§ Exercise
Using the data below, copy every line that contains the word "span".

§ Source material

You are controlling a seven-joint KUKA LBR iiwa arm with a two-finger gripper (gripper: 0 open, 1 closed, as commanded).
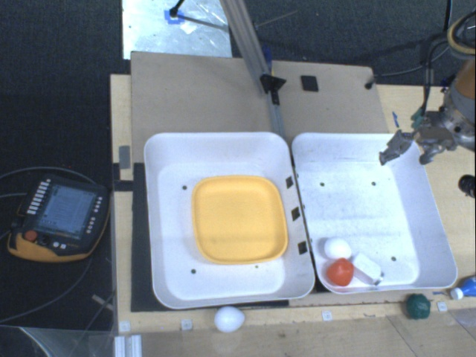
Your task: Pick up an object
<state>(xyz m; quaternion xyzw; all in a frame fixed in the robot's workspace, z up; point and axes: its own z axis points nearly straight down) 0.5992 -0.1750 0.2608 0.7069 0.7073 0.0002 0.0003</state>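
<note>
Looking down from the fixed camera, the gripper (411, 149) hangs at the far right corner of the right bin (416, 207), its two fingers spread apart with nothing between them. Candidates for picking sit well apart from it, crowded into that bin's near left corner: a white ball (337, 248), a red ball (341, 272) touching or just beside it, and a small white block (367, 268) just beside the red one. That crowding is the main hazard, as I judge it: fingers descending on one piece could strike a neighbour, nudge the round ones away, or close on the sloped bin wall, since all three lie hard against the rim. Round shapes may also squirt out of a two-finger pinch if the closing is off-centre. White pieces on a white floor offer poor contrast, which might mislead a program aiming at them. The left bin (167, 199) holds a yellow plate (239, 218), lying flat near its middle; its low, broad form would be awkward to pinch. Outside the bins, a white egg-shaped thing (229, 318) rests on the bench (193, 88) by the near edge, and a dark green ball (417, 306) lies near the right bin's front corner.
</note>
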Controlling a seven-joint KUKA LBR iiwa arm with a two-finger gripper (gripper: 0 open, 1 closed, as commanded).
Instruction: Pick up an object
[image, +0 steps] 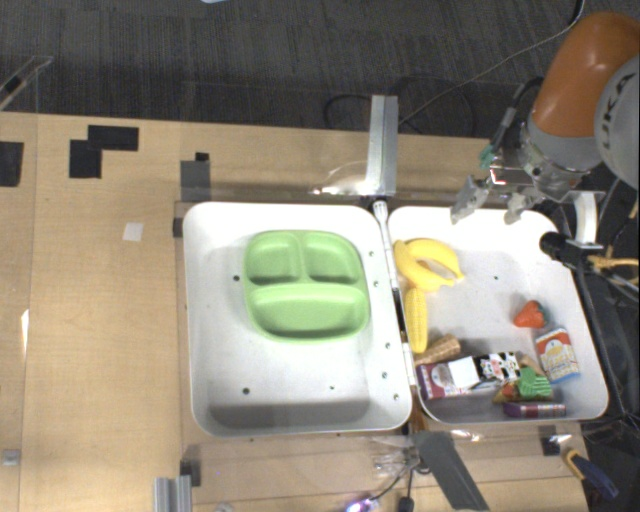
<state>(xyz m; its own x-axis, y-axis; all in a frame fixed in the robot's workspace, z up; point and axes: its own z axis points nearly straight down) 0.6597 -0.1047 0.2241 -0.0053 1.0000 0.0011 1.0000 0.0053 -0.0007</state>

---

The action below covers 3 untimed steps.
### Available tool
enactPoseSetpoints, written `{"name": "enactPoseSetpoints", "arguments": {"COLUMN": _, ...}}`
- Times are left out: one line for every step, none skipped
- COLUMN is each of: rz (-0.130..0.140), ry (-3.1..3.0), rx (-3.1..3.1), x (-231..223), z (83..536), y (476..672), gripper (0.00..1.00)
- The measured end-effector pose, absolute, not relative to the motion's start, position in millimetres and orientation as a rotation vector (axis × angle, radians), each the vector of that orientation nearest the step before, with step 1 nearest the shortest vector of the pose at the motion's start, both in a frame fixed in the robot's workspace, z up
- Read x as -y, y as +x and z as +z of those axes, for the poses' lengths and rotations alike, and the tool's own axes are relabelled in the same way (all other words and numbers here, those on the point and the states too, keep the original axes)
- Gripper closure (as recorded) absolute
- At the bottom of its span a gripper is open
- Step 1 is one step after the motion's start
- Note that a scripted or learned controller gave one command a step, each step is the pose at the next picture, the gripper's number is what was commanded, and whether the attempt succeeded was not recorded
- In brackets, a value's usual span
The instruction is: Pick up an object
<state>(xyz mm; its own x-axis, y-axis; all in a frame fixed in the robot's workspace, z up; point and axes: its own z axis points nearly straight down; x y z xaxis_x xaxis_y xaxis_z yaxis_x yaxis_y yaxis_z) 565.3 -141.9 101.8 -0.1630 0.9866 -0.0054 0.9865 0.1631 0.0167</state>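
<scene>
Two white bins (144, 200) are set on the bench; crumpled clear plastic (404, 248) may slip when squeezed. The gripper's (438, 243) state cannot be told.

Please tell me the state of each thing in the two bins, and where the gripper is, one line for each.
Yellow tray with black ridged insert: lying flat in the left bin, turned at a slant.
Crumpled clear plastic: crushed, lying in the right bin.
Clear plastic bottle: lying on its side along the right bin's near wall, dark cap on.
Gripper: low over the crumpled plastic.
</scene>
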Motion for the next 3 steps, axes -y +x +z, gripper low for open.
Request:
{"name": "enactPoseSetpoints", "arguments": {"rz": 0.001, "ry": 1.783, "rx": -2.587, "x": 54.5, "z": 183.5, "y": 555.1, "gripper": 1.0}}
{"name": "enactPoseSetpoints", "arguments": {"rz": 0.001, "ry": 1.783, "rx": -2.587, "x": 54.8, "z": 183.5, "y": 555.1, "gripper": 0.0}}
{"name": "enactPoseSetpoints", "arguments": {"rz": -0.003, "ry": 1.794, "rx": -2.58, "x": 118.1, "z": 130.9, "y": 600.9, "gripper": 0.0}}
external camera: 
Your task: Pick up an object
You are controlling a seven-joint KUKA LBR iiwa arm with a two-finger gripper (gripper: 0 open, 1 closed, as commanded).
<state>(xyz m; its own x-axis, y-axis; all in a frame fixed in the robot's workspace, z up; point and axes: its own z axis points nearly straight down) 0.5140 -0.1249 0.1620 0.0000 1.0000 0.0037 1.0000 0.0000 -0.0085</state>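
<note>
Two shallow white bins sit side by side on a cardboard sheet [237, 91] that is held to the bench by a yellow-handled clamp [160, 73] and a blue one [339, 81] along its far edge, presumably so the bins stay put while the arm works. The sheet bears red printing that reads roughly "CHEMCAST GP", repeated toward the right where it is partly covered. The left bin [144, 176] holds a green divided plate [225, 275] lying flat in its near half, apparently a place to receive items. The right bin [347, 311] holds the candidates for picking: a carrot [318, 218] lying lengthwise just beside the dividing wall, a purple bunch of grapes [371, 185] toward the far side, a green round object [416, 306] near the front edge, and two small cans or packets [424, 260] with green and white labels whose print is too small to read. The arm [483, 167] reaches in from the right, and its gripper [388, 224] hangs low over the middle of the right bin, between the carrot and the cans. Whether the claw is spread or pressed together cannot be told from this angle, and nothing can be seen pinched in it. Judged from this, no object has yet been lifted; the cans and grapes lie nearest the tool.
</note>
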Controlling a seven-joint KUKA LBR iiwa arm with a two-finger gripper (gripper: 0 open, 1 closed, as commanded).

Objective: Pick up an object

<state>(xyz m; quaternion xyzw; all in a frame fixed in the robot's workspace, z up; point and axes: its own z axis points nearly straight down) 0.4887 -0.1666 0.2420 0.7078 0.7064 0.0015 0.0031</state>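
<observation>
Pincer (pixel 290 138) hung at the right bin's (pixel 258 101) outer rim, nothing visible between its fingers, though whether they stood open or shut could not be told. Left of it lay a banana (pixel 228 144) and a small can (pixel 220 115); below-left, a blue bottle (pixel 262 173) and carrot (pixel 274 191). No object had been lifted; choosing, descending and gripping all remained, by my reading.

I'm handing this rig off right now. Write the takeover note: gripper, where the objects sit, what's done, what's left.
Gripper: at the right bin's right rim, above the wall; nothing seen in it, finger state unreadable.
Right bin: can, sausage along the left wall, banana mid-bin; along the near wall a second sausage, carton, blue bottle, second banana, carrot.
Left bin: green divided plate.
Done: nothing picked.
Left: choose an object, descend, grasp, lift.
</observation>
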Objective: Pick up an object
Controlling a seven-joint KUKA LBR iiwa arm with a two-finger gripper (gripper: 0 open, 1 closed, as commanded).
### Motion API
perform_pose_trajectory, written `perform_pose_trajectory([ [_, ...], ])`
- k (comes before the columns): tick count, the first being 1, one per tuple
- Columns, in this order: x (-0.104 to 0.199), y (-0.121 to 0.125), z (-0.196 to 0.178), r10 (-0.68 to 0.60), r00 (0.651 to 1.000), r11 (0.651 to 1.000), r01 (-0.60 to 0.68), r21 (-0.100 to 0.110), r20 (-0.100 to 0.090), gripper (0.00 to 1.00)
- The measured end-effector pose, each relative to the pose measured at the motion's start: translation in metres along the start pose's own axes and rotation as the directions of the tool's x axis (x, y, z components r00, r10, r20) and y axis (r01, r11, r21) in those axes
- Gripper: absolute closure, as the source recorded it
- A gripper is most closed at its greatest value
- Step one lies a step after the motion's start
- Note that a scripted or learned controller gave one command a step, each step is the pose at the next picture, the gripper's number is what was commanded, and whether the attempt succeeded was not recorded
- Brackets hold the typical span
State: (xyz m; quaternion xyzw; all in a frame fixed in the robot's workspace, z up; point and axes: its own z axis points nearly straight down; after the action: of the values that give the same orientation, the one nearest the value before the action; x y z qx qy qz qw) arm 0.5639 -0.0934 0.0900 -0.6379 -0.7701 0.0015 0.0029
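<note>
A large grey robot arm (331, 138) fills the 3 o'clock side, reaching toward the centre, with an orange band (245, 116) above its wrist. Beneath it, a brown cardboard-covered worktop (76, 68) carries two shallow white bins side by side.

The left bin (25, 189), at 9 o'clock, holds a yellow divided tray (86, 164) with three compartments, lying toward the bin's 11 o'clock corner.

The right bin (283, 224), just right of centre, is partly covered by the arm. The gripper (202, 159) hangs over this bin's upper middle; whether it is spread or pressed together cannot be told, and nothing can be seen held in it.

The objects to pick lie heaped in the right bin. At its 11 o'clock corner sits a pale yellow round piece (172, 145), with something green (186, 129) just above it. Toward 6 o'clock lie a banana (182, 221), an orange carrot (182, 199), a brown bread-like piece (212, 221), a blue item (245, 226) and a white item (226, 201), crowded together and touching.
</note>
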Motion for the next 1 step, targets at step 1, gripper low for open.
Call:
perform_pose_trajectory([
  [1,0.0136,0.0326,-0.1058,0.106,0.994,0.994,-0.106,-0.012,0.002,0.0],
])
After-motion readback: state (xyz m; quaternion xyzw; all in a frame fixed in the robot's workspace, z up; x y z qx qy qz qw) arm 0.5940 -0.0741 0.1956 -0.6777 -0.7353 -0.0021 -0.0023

§ Answer to the exercise
- At the bottom of its span a gripper is open
- In brackets, a value's usual span
- Brackets hold the typical span

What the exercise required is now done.